After that he stood in a balcony for half an hour looking at the emerging faint stars and thinking. Nivram was the only person in the City of Von, to whom he spoke. Bill understood Nivram completely (because he had created him) and Nivram, in some aspects, understood Bill. Now there was no close soul in the whole Universe (if such existed). Bill looked down at the shaking irritably Hyde. Now it was time to fulfill his (and Hyde’s too) dream, Bill decided and left the empty flat.

“Here we go” – said Bill dismantling the silly antenna over Hyde’s barrel and getting into the pilot’s chair.

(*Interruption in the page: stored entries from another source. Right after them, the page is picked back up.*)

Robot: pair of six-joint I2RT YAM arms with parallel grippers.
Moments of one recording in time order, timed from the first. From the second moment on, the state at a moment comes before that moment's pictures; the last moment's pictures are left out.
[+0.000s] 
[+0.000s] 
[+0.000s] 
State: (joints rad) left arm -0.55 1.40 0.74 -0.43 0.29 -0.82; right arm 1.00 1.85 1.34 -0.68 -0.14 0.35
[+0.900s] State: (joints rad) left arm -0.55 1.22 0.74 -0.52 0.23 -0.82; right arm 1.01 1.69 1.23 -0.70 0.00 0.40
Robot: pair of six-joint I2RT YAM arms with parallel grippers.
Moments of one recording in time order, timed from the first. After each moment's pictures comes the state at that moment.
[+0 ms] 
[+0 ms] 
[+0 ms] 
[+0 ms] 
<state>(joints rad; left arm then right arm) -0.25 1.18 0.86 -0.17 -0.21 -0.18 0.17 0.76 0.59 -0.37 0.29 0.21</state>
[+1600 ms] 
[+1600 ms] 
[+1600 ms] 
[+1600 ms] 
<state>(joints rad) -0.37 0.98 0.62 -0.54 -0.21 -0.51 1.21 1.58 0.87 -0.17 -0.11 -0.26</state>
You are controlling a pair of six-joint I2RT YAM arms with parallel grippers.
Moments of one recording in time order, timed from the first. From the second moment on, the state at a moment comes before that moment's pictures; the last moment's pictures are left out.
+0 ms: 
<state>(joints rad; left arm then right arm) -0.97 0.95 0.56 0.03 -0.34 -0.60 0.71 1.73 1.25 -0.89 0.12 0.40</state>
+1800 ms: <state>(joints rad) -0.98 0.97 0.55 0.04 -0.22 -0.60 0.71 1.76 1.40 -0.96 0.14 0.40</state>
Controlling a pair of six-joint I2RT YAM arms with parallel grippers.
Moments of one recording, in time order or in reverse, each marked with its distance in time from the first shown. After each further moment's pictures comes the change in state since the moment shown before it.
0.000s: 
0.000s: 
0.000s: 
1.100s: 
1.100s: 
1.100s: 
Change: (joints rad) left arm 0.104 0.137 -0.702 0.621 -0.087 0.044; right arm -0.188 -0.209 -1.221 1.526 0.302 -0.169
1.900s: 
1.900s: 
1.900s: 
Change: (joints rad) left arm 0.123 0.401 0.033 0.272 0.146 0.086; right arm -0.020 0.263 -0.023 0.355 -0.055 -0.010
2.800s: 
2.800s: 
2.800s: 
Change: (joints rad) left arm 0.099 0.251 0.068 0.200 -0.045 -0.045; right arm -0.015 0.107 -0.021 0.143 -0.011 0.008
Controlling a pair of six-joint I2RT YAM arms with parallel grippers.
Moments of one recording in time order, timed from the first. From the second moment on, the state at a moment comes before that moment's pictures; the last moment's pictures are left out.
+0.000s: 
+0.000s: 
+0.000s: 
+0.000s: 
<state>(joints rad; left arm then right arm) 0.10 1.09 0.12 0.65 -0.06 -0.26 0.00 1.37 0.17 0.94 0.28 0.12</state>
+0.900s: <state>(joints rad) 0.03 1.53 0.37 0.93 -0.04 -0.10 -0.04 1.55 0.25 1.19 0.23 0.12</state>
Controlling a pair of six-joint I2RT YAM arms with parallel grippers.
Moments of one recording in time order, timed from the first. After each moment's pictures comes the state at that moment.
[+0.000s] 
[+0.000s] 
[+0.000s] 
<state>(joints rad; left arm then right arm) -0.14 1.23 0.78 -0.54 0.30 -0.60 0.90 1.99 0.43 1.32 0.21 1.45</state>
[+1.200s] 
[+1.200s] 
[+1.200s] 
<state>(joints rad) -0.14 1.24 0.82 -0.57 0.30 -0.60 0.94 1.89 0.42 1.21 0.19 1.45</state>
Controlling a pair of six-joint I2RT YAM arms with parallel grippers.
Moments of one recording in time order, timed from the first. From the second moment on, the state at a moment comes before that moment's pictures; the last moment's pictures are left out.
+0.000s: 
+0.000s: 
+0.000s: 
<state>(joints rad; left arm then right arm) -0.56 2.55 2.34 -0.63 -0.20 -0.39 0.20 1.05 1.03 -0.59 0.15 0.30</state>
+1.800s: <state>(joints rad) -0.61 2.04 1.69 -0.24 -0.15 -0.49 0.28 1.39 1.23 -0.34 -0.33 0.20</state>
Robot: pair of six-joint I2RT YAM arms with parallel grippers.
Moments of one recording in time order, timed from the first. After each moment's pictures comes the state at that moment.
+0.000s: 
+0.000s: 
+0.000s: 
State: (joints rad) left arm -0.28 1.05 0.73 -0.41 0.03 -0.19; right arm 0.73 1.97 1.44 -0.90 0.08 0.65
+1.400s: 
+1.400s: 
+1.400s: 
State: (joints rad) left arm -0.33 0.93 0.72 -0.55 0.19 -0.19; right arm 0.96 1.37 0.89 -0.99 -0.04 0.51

“At last!” – said the truck, lowered his gun and moved it from side to side in order to knock all the sham scientific equipment off his back. He pointed his gun to a random flat on the third floor of the next building. There was an awful moment of silence. Then fire emerged from the barrel and an explosion thundered through the quiet yard. Glasses in many windows crashed and alarm signals rang fiercely in all cars in the district. A woman shrieked somewhere. The dense black smoke was pouring from the place where the flat was. A terrible, irreparable thing happened – a murder.

“The cannon is serviceable and works normally” – said Hyde maliciously.

“A nice shot” – praised him Bill.

For a while they were roaming aimlessly through the City, shooting at random targets and creating a mad chaos after them. Destroying the City gave terrible pleasure to both Bill and Hyde, but they were already been chased by soldiers of the Security Department.

“Look!” – said Bill pointing at the six-wheeled black Lambo. It was the most beautiful and the most expensive car the whole City, if not in the whole world. Passenger Bill has been always dreaming about it, but he never had enough money even for 1/1000 of the car’s price. After few seconds the six-wheeled black Lambo was only a heap of burning wreckage.

“Yeah!” – exclaimed Bill and steered Hyde in the direction of the Forest. They have had enough fun, now it was time to fulfill their purpose.

After few minutes of a crazy race and several destroyed Department’s cars they were near the Wall. Hyde made two shots and a crack in the Wall appeared wide enough for him to pass. Deep satisfaction went through him – he has done a thing for which he was created.

Bill and Hyde, the man and the machine, were beyond the Wall now driving towards the black heart of night. Bill was laughing crazily.

“Freedom!” – screamed his soul in elation.

Suddenly a missile shot by a Security Department’s aircraft overtook the truck. The heavy explosion broke age-old oaks to chips.

 

Since then nobody in the City of Von heard anything about Bill Myrmer more known as Passenger Bill.